Return all of the data below verbatim and exclude every picture.

*** INFORMATION GIVEN ***

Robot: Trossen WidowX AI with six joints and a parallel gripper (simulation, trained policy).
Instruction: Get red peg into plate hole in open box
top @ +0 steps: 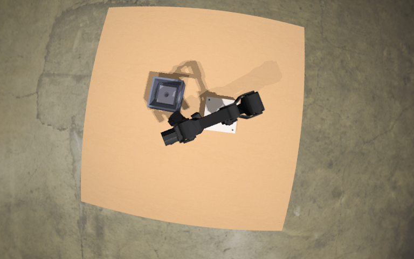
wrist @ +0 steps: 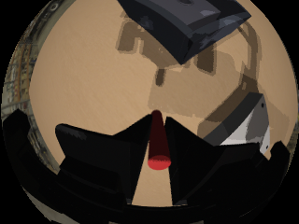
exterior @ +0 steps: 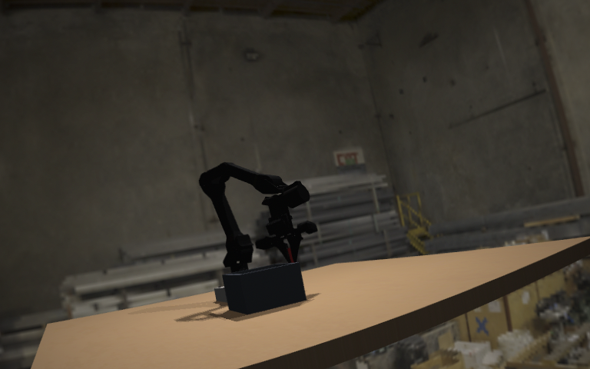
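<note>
The grey plate lies 15 cm to the right of my gripper tip, 11 cm ahead of it and 4 cm below it. The rest, counted from my gripper tip: red peg 1 cm to the left, 1 cm behind, 1 cm above; box 15 cm to the right, 11 cm ahead, 6 cm below.
</note>
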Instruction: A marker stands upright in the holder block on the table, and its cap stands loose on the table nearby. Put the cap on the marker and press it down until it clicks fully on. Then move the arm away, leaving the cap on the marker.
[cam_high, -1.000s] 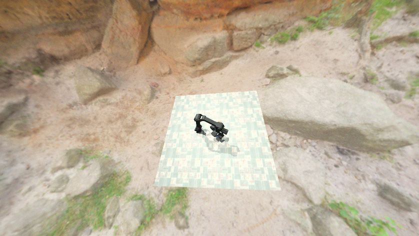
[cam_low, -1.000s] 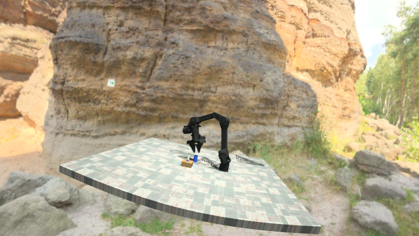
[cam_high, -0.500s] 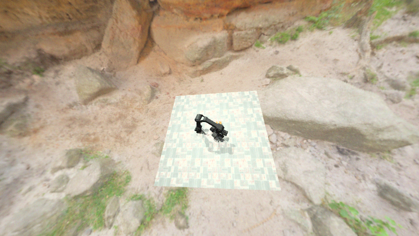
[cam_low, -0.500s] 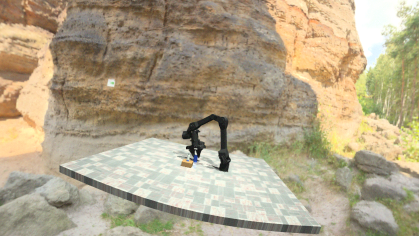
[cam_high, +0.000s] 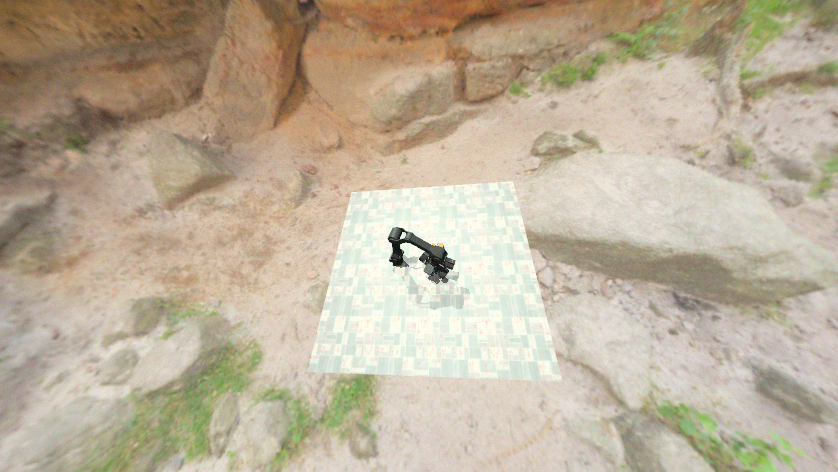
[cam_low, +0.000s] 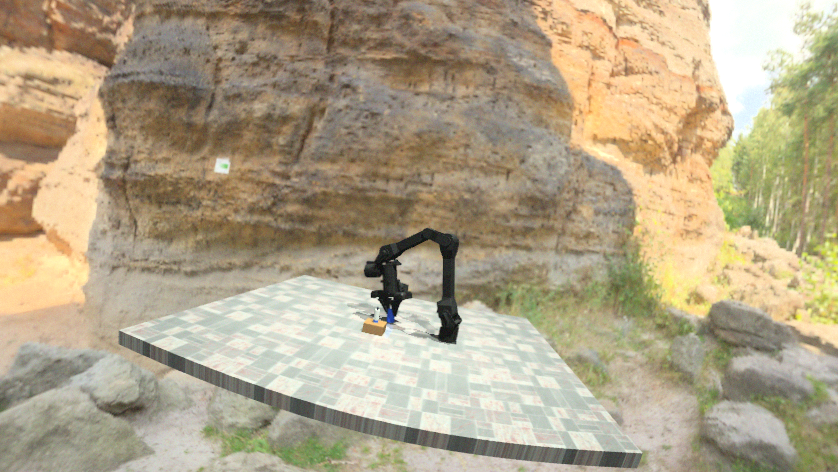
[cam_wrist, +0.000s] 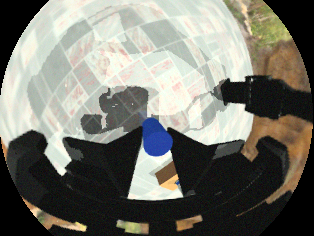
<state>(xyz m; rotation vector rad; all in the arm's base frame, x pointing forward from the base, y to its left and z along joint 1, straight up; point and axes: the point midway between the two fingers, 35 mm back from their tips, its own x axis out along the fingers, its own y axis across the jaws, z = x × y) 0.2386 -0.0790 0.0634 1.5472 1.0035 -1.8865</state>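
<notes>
Now: the tan holder block 15 cm to the left of my gripper tip, 4 cm ahead of it and 1 cm below it. Also, from my gripper tip: blue cap: right at my gripper tip.
</notes>
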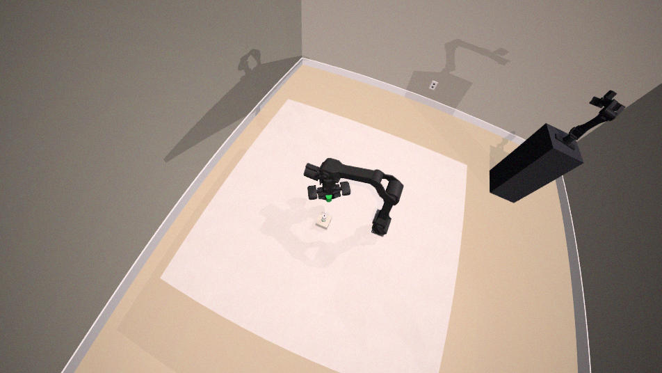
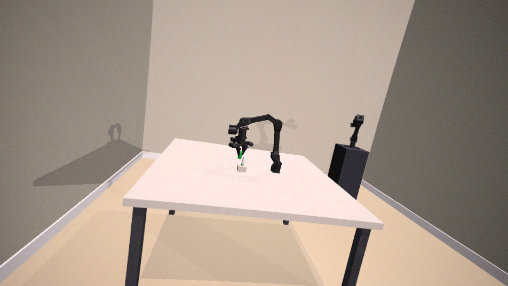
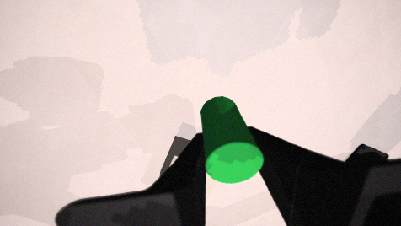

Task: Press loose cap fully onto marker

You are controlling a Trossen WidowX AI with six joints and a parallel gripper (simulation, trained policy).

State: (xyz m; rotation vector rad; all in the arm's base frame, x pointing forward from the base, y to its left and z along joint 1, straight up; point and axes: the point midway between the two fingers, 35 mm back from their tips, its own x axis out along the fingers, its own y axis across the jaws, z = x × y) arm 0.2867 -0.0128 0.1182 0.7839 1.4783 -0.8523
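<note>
My gripper tip is now 90 mm to the right of the pale holder block, 60 mm above it and 10 mm past it. From my gripper tip the other things lie so: green cap: right at my gripper tip.
</note>
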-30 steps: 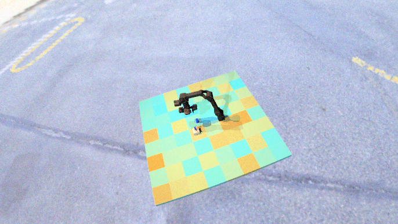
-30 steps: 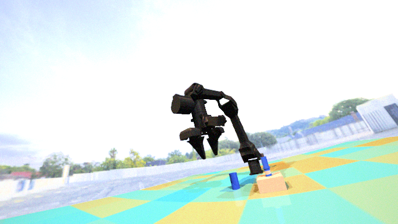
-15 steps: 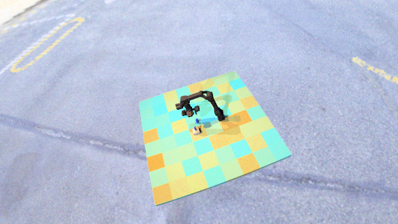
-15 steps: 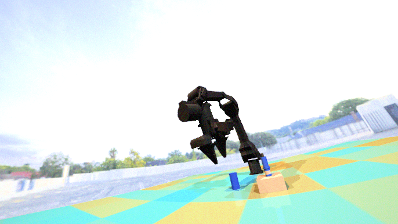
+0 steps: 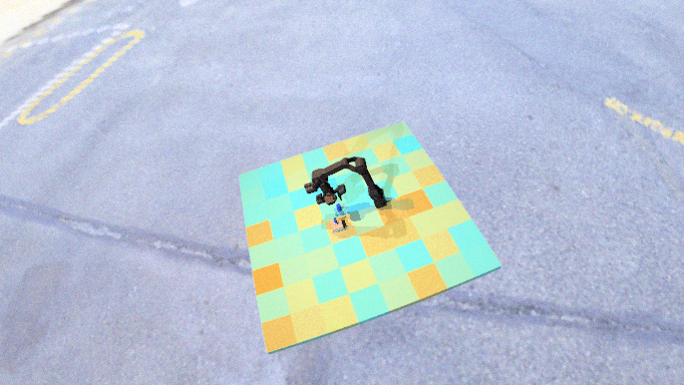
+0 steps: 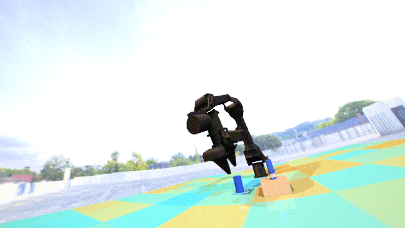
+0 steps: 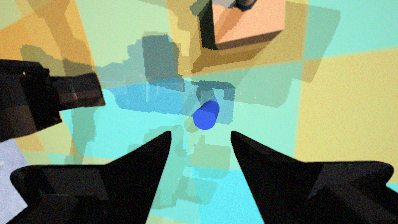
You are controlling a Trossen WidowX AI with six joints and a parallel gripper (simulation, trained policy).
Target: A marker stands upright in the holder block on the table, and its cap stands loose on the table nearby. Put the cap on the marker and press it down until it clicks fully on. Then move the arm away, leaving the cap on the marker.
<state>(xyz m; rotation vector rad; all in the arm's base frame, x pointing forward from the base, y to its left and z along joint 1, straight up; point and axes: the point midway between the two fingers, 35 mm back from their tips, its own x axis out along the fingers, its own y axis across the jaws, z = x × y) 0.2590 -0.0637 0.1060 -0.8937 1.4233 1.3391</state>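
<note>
Now: the blue cap 1 cm to the left of my gripper tip and 5 cm below it. The rest, counted from my gripper tip: tan holder block: 5 cm ahead, 12 cm to the left, 6 cm below.
</note>
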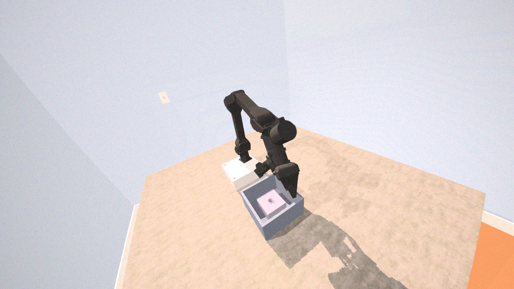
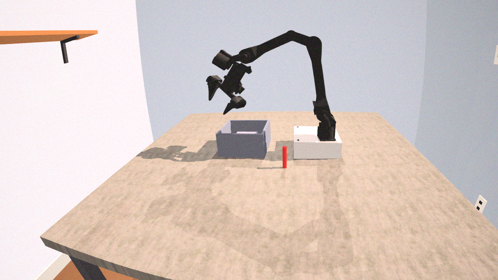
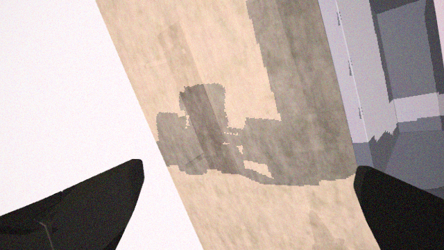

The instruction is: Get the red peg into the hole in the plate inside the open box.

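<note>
Right now the red peg is 26 cm behind my gripper tip, 19 cm to the left of it and 15 cm below it. Round my gripper tip: pale plate: 14 cm below, 11 cm behind, 1 cm to the right; then grey box: 16 cm below, 11 cm behind, 1 cm to the right.
</note>
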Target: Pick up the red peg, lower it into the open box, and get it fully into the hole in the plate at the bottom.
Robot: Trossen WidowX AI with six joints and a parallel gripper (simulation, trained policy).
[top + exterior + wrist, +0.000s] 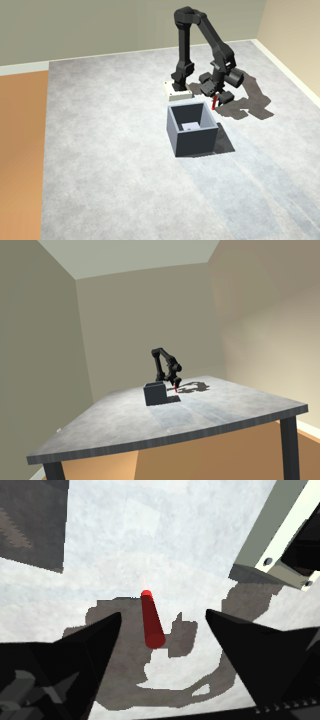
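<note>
My gripper tip is now 10 mm short of the red peg. Also, from my gripper tip: plate (180 mm ahead, 170 mm to the right).
</note>
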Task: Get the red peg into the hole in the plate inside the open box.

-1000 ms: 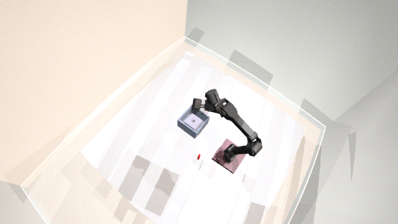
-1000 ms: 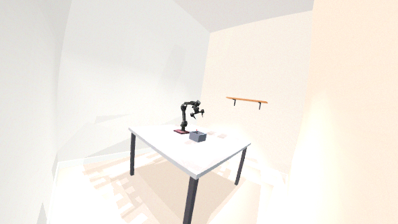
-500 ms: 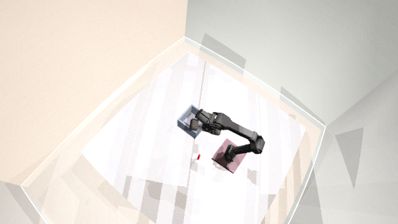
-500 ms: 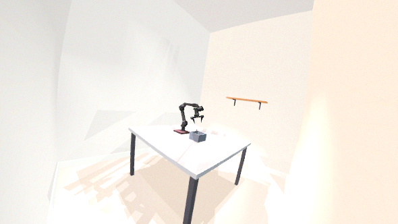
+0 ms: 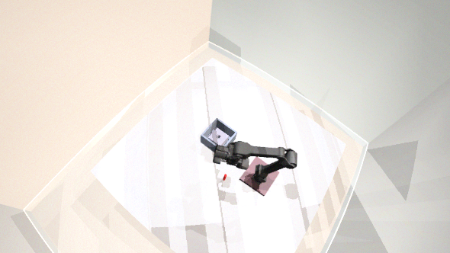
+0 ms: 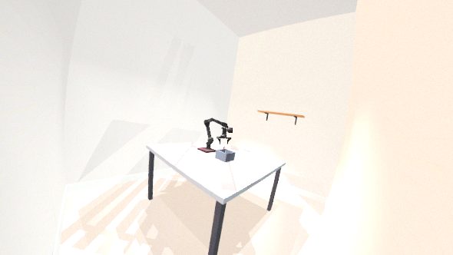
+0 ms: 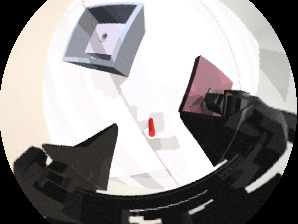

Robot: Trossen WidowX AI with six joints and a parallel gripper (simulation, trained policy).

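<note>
Now: gripper tip 80 mm above the red peg, 40 mm to the right of it and 30 mm past it. The rest, counted from my gripper tip: pale plate (180 mm ahead, 120 mm to the right, 80 mm below); grey box (180 mm ahead, 120 mm to the right, 100 mm below).
</note>
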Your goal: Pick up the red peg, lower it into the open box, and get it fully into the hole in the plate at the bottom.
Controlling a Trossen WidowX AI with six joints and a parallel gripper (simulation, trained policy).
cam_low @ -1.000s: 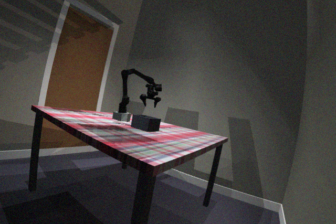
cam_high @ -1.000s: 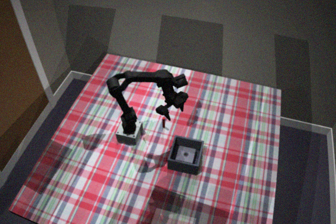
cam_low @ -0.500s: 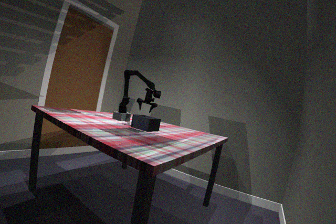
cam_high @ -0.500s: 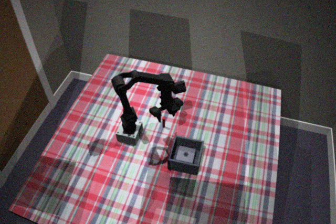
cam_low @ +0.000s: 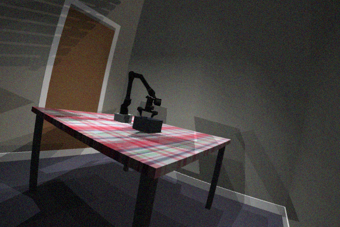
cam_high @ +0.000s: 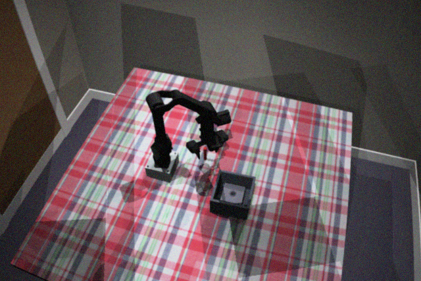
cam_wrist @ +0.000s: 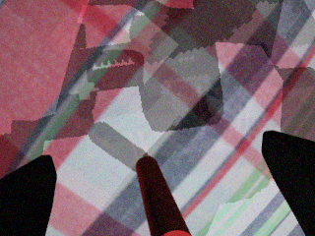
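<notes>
Now: gripper tip 2 cm to the right of the red peg, 2 cm above it and 1 cm past it. The rest, counted from my gripper tip: grey plate: 19 cm to the right, 13 cm ahead, 1 cm below; then dark box: 19 cm to the right, 13 cm ahead, 3 cm below.
</notes>
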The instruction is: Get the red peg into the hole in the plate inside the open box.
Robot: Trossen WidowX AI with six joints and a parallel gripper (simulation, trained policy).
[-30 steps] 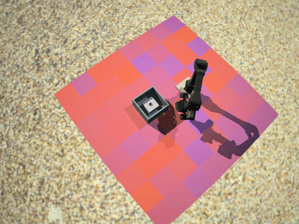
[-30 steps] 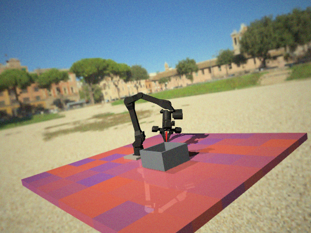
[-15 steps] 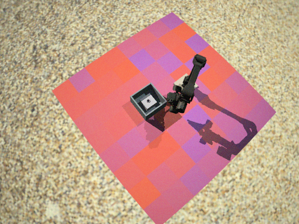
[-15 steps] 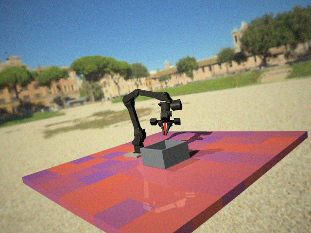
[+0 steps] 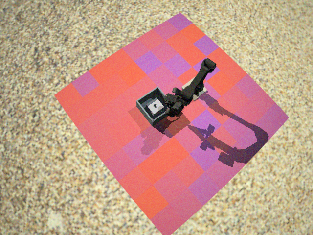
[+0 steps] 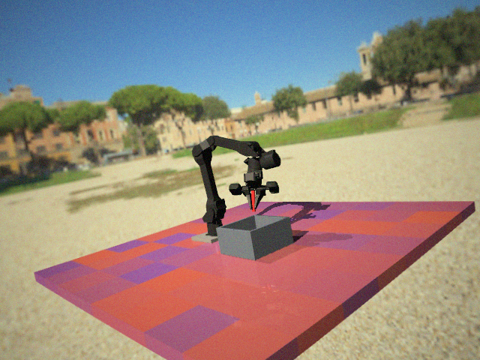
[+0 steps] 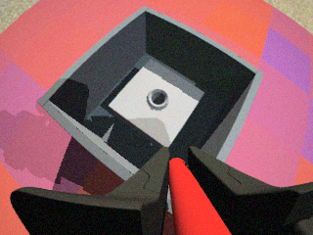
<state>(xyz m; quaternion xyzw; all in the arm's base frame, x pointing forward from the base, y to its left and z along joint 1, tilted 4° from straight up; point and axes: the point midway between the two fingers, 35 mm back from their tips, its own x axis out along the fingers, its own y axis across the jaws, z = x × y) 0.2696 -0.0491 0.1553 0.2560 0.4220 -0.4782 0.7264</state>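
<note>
Right now the grey box is 110 mm below my gripper tip, 60 mm to the right of it and 40 mm ahead of it. Round my gripper tip: red peg 30 mm above, 20 mm to the left, 10 mm behind.
</note>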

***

◆ EXPECTED ANSWER ◆
Robot: Trossen WidowX AI with six joints and a parallel gripper (simulation, trained policy).
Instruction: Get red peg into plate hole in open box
top @ +0 steps: 
wrist @ +0 steps: 
exterior @ +0 steps: 
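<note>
The grey plate lies 15 cm to the right of my gripper tip, 11 cm ahead of it and 4 cm below it. The rest, counted from my gripper tip: red peg 1 cm to the left, 1 cm behind, 1 cm above; box 15 cm to the right, 11 cm ahead, 6 cm below.
</note>
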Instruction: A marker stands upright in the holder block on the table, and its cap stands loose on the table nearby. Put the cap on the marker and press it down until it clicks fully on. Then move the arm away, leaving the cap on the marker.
[cam_high, -1.000s] 
[cam_low, -1.000s] 
[cam_high, -0.500s] 
[cam_low, -0.500s] 
[cam_high, +0.000s] 
[cam_low, +0.000s] 
[cam_wrist, +0.000s] 
<state>(xyz m; rotation vector rad; all in the arm's base frame, x pointing forward from the base, y to its left and z along joint 1, straight up; point and axes: the point midway between the two fingers, 35 mm back from their tips, its own x axis out along the fingers, its own y axis across the jaws, z = x × y) 0.2386 -0.0790 0.0634 1.5472 1.0035 -1.8865</state>
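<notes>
Now: the tan holder block 15 cm to the left of my gripper tip, 4 cm ahead of it and 1 cm below it. Also, from my gripper tip: blue cap: right at my gripper tip.
</notes>
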
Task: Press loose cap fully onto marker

You are controlling a Trossen WidowX AI with six joints and a parallel gripper (simulation, trained policy).

State: (xyz m; rotation vector rad; all in the arm's base frame, x pointing forward from the base, y to its left and z along joint 1, straight up; point and axes: the point midway between the two fingers, 35 mm back from their tips, its own x axis out along the fingers, its own y axis across the jaws, z = x × y) arm 0.2867 -0.0128 0.1182 0.7839 1.4783 -0.8523
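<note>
My gripper tip is now 90 mm to the right of the pale holder block, 60 mm above it and 10 mm past it. From my gripper tip the other things lie so: green cap: right at my gripper tip.
</note>
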-30 steps: 
-30 steps: 
-15 steps: 
-15 steps: 
+0 steps: 
+0 steps: 
+0 steps: 
You are controlling a Trossen WidowX AI with six joints and a parallel gripper (simulation, trained policy).
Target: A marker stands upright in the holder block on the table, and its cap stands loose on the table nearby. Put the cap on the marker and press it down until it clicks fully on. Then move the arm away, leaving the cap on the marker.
<state>(xyz m; rotation vector rad; all in the arm's base frame, x pointing forward from the base, y to its left and z along joint 1, straight up; point and axes: the point midway between the two fingers, 35 mm back from their tips, its own x axis out along the fingers, its own y axis across the jaws, z = x × y) 0.2590 -0.0637 0.1060 -0.8937 1.4233 1.3391</state>
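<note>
Now: the blue cap 1 cm to the left of my gripper tip and 5 cm below it. The rest, counted from my gripper tip: tan holder block: 5 cm ahead, 12 cm to the left, 6 cm below.
</note>
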
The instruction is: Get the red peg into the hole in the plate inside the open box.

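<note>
Right now the red peg is 26 cm behind my gripper tip, 19 cm to the left of it and 15 cm below it. Round my gripper tip: pale plate: 14 cm below, 11 cm behind, 1 cm to the right; then grey box: 16 cm below, 11 cm behind, 1 cm to the right.
</note>
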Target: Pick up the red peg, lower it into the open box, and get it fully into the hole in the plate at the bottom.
Robot: Trossen WidowX AI with six joints and a parallel gripper (simulation, trained policy).
[top + exterior + wrist, +0.000s] 
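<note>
My gripper tip is now 10 mm short of the red peg. Also, from my gripper tip: plate (180 mm ahead, 170 mm to the right).
</note>
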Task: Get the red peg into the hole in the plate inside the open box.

-1000 ms: 
-1000 ms: 
-500 ms: 
-500 ms: 
+0 ms: 
+0 ms: 
+0 ms: 

Robot: Trossen WidowX AI with six joints and a parallel gripper (simulation, trained policy).

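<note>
Now: gripper tip 80 mm above the red peg, 40 mm to the right of it and 30 mm past it. The rest, counted from my gripper tip: pale plate (180 mm ahead, 120 mm to the right, 80 mm below); grey box (180 mm ahead, 120 mm to the right, 100 mm below).
</note>
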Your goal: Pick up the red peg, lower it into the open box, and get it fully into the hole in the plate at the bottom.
Controlling a Trossen WidowX AI with six joints and a parallel gripper (simulation, trained policy).
cam_low @ -1.000s: 
cam_high @ -1.000s: 
cam_low @ -0.500s: 
cam_high @ -0.500s: 
cam_low @ +0.000s: 
cam_high @ +0.000s: 
cam_wrist @ +0.000s: 
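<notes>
Now: gripper tip 2 cm to the right of the red peg, 2 cm above it and 1 cm past it. The rest, counted from my gripper tip: grey plate: 19 cm to the right, 13 cm ahead, 1 cm below; then dark box: 19 cm to the right, 13 cm ahead, 3 cm below.
</notes>
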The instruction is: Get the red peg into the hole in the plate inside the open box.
Robot: Trossen WidowX AI with six joints and a parallel gripper (simulation, trained policy).
[-30 steps] 
[-30 steps] 
[-15 steps] 
[-15 steps] 
[+0 steps] 
[+0 steps] 
[+0 steps] 
<state>(xyz m; quaternion xyzw; all in the arm's base frame, x pointing forward from the base, y to its left and z along joint 1, tilted 4° from straight up; point and axes: the point midway between the two fingers, 35 mm back from their tips, its own x axis out along the fingers, its own y axis across the jaws, z = x × y) 0.2696 -0.0491 0.1553 0.2560 0.4220 -0.4782 0.7264</state>
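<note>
Right now the grey box is 110 mm below my gripper tip, 60 mm to the right of it and 40 mm ahead of it. Round my gripper tip: red peg 30 mm above, 20 mm to the left, 10 mm behind.
</note>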

No more output is expected for this exercise.